Pierre Huyghe in his studio in Paris, where he is preparing for his American retrospective.Credit...Julien Bourgeois for The New York Times

PARIS — Pierre Huyghe has long loved “Locus Solus,” Raymond Roussel’s 1914 novel about an inventor who invites friends to a secluded estate to show off his creations, one of which is a tank filled with cadavers that re-enact the most important moments of their former lives, animated by a miraculous substance called resurrectine.

The office where Mr. Huyghe, one of the most admired and intellectually formidable European artists of his generation, was shaping his own creations here one July morning was not particularly lairlike. The tidy space, behind big Second Empire courtyard doors, was dominated by a few white desks and computers, and the closest thing to a diabolical device was the espresso machine in the kitchen. But the walls, teeming with diagrams and drawings for Mr. Huyghe’s many overlapping projects, cast a Rousselian cloud of mad science over an otherwise sunny corner of the Marais.

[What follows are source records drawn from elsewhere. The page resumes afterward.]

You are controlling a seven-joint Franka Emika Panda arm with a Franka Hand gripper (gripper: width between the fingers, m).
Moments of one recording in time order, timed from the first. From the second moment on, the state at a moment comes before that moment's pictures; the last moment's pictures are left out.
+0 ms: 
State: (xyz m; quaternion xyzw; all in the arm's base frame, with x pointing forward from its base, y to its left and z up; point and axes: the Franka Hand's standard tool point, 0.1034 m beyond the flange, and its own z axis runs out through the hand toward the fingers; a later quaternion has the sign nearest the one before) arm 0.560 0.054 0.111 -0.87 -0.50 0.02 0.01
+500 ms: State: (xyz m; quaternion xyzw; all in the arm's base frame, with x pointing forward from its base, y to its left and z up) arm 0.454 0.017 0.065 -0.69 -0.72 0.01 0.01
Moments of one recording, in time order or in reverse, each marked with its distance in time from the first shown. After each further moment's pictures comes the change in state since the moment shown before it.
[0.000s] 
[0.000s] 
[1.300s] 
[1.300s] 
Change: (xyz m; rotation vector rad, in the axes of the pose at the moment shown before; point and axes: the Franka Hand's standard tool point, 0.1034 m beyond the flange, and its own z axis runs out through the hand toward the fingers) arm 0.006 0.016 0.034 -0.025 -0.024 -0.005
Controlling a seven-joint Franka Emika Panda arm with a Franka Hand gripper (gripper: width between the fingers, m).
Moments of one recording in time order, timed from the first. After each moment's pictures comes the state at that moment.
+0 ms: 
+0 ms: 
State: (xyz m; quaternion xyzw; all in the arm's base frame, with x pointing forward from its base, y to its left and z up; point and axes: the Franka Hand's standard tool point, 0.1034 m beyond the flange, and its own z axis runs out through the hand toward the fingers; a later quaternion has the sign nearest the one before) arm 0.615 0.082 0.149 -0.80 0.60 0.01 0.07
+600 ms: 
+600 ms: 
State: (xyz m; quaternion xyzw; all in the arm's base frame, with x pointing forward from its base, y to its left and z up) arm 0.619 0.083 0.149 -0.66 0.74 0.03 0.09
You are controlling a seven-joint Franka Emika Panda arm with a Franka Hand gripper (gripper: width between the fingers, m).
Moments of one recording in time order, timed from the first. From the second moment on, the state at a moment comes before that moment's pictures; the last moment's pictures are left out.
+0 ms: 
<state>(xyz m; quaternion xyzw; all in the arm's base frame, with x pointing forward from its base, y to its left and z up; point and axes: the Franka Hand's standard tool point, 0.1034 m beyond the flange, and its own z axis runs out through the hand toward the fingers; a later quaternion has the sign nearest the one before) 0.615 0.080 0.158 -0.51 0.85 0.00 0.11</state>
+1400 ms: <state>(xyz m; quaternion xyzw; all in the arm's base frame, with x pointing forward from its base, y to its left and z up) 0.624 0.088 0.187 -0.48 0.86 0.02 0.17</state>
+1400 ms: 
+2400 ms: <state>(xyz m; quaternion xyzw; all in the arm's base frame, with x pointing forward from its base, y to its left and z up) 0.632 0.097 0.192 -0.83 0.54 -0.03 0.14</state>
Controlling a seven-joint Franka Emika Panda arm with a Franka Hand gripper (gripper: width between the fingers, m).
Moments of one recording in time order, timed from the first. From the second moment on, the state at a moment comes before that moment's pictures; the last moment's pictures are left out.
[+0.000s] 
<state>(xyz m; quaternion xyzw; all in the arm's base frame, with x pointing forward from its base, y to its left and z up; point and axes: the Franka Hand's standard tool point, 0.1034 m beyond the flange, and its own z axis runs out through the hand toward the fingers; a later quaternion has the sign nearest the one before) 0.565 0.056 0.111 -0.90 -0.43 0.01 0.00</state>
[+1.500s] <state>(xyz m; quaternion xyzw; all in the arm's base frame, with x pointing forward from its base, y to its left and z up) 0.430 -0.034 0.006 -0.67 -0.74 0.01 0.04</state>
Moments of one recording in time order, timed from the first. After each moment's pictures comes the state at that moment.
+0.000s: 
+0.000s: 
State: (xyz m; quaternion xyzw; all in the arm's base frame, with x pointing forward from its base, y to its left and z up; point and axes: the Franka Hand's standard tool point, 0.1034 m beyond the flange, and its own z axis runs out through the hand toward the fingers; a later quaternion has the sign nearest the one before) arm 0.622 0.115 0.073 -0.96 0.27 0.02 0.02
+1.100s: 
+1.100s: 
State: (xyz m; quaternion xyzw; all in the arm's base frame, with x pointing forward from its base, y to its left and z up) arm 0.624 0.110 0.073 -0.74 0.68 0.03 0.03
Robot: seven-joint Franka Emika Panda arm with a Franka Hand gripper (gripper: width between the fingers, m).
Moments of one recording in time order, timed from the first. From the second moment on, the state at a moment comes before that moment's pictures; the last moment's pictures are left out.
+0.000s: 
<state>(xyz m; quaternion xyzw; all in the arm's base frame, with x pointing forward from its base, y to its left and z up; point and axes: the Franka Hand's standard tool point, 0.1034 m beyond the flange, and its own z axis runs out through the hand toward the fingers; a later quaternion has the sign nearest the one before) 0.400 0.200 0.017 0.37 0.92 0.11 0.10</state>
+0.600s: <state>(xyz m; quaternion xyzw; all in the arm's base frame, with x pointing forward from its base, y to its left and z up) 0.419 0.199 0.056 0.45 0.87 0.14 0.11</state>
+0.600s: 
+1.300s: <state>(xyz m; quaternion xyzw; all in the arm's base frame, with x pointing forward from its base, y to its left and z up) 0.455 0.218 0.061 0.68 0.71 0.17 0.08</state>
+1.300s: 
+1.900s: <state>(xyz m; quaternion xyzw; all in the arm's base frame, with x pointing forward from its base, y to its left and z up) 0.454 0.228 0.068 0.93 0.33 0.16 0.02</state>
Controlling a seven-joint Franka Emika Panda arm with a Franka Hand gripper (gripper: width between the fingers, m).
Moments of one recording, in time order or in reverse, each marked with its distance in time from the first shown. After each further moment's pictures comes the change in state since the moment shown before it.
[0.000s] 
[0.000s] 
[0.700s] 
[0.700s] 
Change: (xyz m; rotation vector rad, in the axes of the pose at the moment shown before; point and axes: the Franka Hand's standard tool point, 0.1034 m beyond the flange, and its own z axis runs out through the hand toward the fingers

When more than two decades of Mr. Huyghe’s art heads west for his highly anticipated American retrospective, opening Nov. 23 at the Los Angeles County Museum of Art, it’s not clear which of his works-in-progress will be fully incubated, in part because of their sheer experimental complexity. There is, for example, his butterfly project, a collaboration with a Rockefeller University scientist to engineer living examples of the fictional butterflies (one with checkerboard wings) that Vladimir Nabokov, an obsessive lepidopterist, sketched for his wife, Vera. There is an eerie new piece involving a pill camera, a swallowable video capsule used by doctors to inspect digestive tracts; Mr. Huyghe is harnessing one for more ethereal ends, as illustrated by pictures on the wall showing the grottolike contours of a human interior, topped by the craggy head of Willem Dafoe.

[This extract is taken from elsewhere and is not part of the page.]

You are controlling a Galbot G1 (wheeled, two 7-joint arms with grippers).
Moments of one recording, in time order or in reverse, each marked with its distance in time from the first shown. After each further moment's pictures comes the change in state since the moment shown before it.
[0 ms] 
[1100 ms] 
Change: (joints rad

“Maybe, I will ask him to be a part of it, to swallow one,” Mr. Huyghe (pronounced hweeg) explained, shrugging and describing an abiding fascination with the idea of depicting an actor from the inside.

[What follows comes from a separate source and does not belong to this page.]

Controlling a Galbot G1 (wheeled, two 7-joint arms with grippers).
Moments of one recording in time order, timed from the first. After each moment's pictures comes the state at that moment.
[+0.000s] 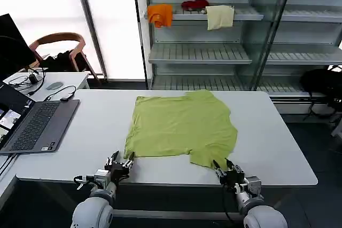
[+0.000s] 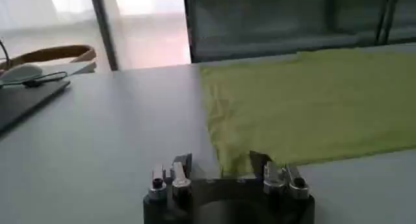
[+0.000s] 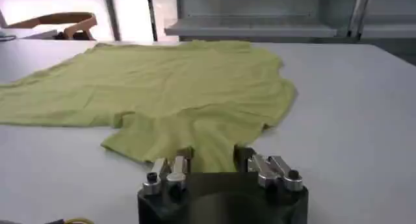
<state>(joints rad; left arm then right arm) 1.29 -1.37 -0.45 -1.93 -0.11 0.51 -0.04 -1.39 1.34 0.47 2.07 0.23 -0.58 -0.02</state>
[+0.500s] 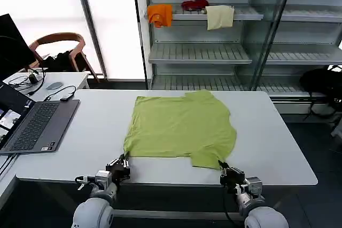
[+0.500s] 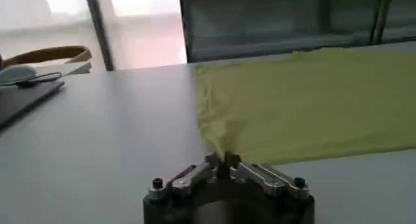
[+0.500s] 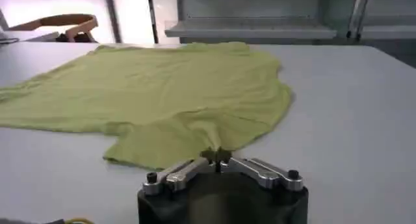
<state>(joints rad) 1.29 -1.37 -0.46 -1.95 -0.11 0.50 -0.03 -1.38 1.35 0.47 2.11 0.23 -0.57 0.00</state>
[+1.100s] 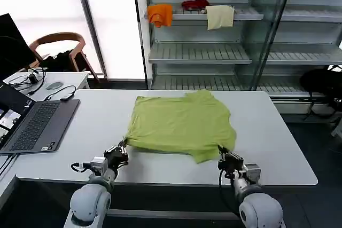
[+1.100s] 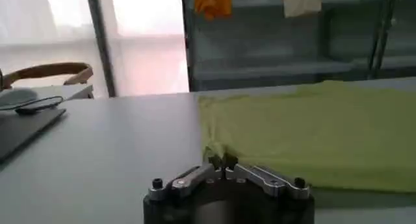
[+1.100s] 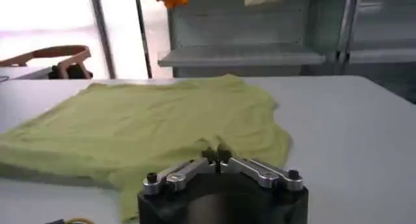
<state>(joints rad) 1.14 -1.39 -0.47 -1.91 -0.14 0.55 -0.01 -1.15 1.41 0.45 2.00 0.24 -0.58 0.06</state>
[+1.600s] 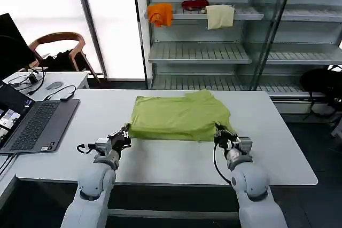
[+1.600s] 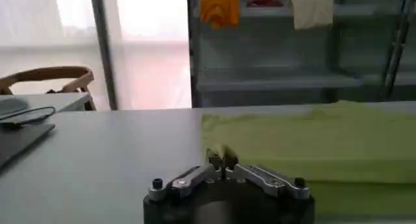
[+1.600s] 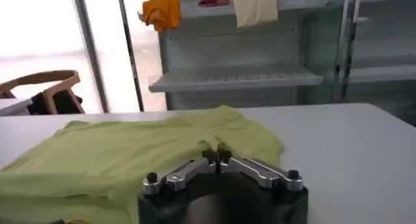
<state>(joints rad) 0.96 -1.42 -0.46 -1.73 -0.15 0.55 -0.01 -0.89 1.47 0.43 1.74 0.20 -0.58 0.04</state>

Yet another project, shot recently in Japan, is intended to make its way to Los Angeles, where he says its implications could be interesting in a city built on appearance. He traveled in July to a town between Tokyo and the Fukushima nuclear disaster exclusionary zone, where a restaurant owner has become YouTube famous — or perhaps infamous — for using a macaque monkey, done up in a dress and a humanlike mask, as a part-time waiter.